Items from a data source:

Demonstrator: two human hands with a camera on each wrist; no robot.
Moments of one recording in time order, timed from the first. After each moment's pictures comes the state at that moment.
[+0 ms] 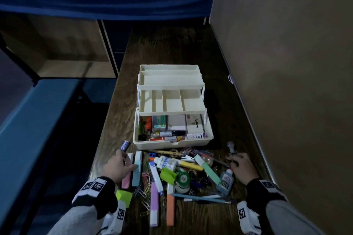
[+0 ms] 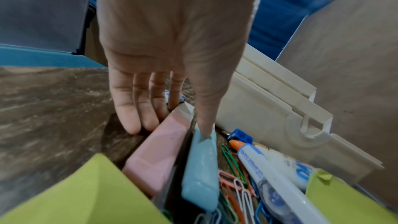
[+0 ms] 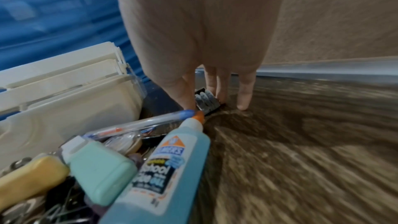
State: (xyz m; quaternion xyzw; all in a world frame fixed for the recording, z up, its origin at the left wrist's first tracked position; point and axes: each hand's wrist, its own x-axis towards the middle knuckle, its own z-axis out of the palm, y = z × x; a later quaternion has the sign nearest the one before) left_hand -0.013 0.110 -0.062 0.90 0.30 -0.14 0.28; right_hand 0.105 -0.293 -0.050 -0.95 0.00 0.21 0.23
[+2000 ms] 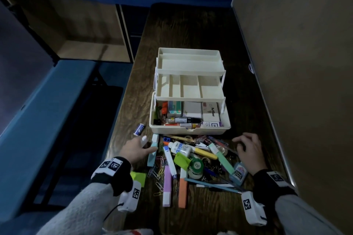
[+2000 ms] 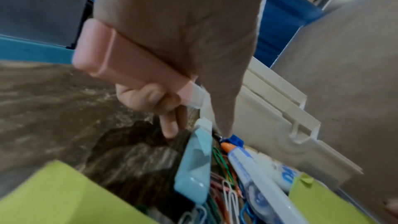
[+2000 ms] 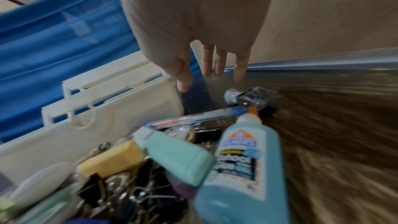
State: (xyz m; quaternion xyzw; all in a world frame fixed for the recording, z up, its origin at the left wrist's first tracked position) left_hand -0.013 0.108 -0.068 0.90 0.28 -0.17 0.29; right_hand 0.095 -0.249 -0.023 -0.95 -0.06 0.08 0.28
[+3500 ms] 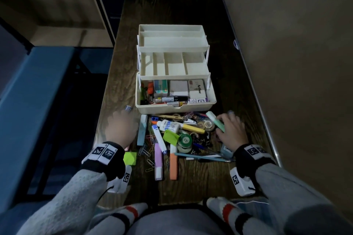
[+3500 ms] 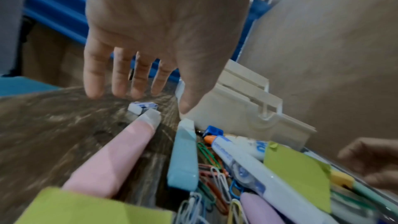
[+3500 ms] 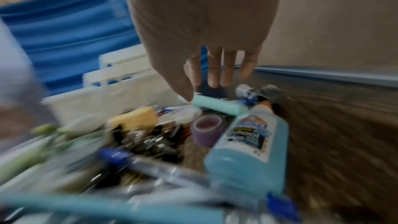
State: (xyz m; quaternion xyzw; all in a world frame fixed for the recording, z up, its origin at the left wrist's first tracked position) left_hand -0.022 0.082 -0.030 0.95 0.28 -0.08 0.13; right_hand 0.072 -0.248 -0.032 -0.98 -0.13 0.10 0.13
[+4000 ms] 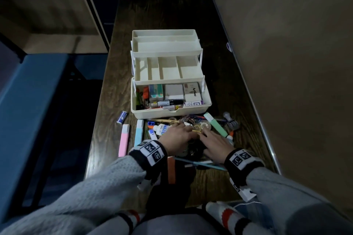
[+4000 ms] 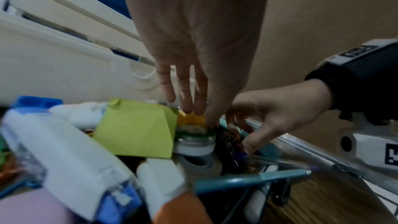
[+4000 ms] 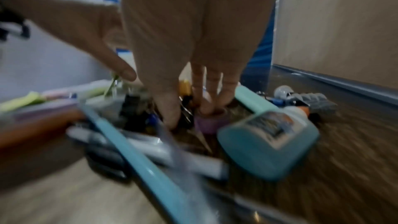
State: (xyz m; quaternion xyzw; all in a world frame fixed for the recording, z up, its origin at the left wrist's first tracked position) left_hand 0.021 -0.043 -0.023 0.96 -0.26 -0.11 0.08; right_hand 0.050 -0.229 -0.042 -0.92 -0.32 0.23 0.01
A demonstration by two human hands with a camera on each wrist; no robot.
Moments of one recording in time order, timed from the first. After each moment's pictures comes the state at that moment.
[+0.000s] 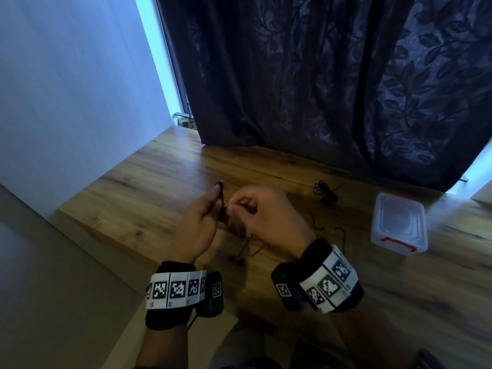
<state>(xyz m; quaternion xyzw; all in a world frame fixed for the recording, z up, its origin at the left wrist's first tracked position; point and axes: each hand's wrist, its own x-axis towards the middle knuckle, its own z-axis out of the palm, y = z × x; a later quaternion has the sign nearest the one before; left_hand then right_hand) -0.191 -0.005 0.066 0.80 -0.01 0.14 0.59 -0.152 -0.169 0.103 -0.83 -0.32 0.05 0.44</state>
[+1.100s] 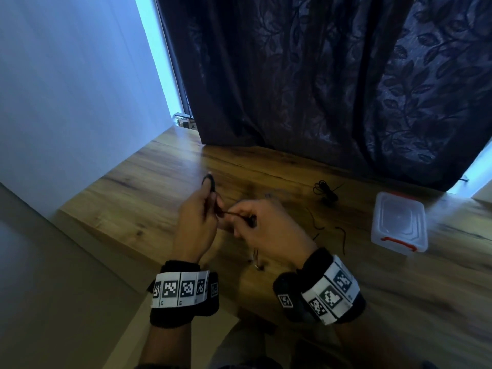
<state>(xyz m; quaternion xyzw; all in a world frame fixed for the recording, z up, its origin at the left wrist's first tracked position) -0.189 -0.009 0.067 0.84 0.00 0.26 0.49 -0.165 -0.175 0.098 -0.83 -0.34 0.10 0.43</state>
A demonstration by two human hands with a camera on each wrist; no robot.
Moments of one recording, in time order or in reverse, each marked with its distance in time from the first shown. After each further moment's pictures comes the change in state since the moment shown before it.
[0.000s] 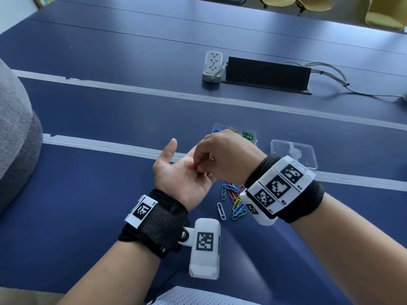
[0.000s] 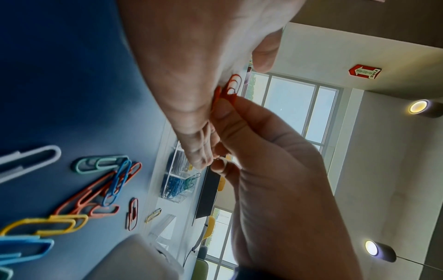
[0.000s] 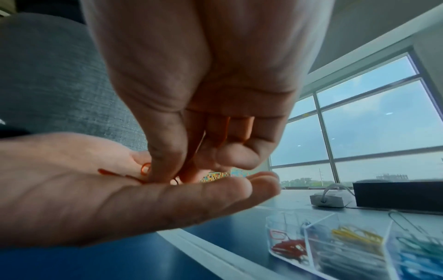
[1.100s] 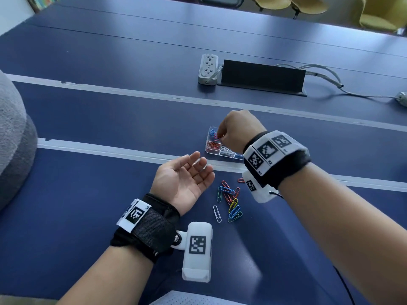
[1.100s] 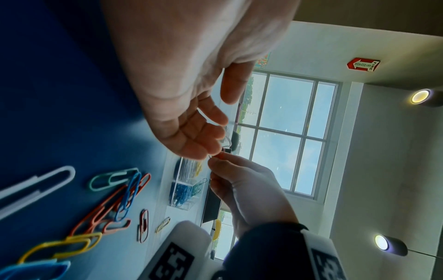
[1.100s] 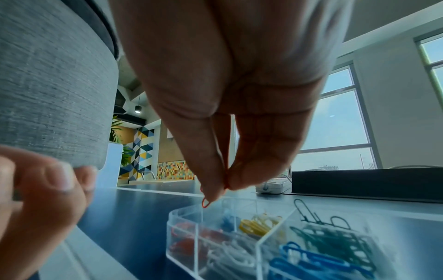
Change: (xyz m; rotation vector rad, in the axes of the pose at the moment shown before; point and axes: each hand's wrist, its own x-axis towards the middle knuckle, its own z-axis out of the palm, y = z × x) left_hand 0.009 -0.001 -0.010 0.179 0.128 -0.036; right_hand 0.033 0.050 -0.019 -0.059 0.147 0.382
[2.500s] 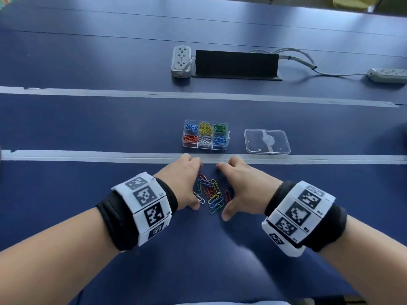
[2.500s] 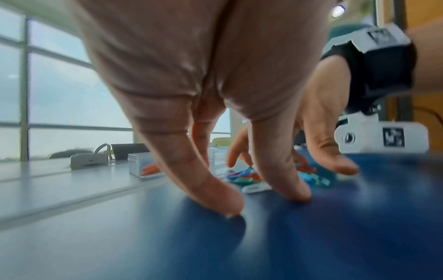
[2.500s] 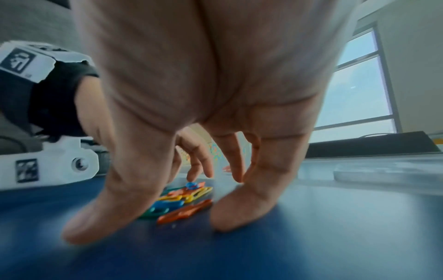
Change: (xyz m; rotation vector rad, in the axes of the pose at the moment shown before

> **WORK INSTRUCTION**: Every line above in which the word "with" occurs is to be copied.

> **RESPONSE**:
Demonstrator: two human hands with a camera on each wrist; no robot.
A demonstration by two human hands with a camera on each wrist; no robot.
A demonstration by two human hands with a camera on each wrist; no robot.
Moments of one recording, in time order or in reverse, each marked with its distance in time from the first shown. After each further moment's pictures comes the change in state since the moment shown before it.

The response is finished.